(WORK TO COMPLETE):
Retype the full listing without altering anything.

(MATERIAL TO PROCESS):
---
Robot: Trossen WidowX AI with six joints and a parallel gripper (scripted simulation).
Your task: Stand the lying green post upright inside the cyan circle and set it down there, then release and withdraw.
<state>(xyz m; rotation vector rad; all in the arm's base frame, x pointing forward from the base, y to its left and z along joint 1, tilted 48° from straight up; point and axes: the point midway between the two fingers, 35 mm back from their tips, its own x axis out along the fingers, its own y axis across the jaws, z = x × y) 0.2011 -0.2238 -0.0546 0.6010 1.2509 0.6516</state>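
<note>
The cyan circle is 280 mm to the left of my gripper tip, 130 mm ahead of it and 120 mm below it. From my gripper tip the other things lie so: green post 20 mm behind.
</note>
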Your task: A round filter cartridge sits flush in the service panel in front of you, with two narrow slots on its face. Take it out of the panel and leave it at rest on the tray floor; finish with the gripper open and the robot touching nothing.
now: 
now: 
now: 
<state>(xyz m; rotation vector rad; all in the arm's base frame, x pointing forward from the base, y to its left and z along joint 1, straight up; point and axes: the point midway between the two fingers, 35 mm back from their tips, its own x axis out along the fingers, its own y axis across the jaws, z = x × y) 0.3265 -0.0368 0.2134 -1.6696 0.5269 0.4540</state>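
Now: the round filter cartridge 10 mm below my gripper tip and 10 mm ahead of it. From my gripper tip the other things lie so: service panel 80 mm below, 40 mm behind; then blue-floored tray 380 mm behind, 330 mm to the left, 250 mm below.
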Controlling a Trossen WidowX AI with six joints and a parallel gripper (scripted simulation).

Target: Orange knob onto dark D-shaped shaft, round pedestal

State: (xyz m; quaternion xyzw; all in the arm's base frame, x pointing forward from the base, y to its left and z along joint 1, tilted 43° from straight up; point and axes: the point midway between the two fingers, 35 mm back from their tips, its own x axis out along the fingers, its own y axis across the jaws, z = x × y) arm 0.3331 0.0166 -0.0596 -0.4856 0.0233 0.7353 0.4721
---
(OUTPUT FOR THIS TASK):
Robot: Trossen WidowX AI with six joints and a parallel gripper (scripted simulation).
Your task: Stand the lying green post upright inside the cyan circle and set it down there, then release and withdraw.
<state>(xyz m; rotation vector rad; all in the arm's base frame, x pointing forward from the base, y to its left and z along joint 1, tilted 48° from straight up; point and axes: the point midway between the two fingers, 35 mm back from their tips, its own x axis out along the fingers, its own y axis across the jaws, z = x × y) 0.2011 -0.2238 -0.0546 0.6010 1.2509 0.6516</state>
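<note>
The cyan circle is 280 mm to the left of my gripper tip, 130 mm ahead of it and 120 mm below it. From my gripper tip the other things lie so: green post 20 mm behind.
</note>
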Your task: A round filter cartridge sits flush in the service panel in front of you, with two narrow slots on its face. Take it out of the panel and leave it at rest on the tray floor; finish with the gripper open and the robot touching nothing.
now: 
now: 
now: 
<state>(xyz m; rotation vector rad; all in the arm's base frame, x pointing forward from the base, y to its left and z along joint 1, straight up; point and axes: the point midway between the two fingers, 35 mm back from their tips, its own x axis out along the fingers, its own y axis across the jaws, z = x × y) 0.3265 -0.0368 0.2134 -1.6696 0.5269 0.4540</state>
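Now: the round filter cartridge 10 mm below my gripper tip and 10 mm ahead of it. From my gripper tip the other things lie so: service panel 80 mm below, 40 mm behind; then blue-floored tray 380 mm behind, 330 mm to the left, 250 mm below.
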Controlling a Trossen WidowX AI with six joints and a parallel gripper (scripted simulation).

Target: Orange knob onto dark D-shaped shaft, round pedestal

State: (xyz m; quaternion xyzw; all in the arm's base frame, x pointing forward from the base, y to its left and z along joint 1, tilted 43° from straight up; point and axes: the point midway between the two fingers, 35 mm back from their tips, its own x axis out along the fingers, its own y axis across the jaws, z = x × y) arm 0.3331 0.0166 -0.0596 -0.4856 0.0233 0.7353 0.4721

Exercise complete, with nothing further to add.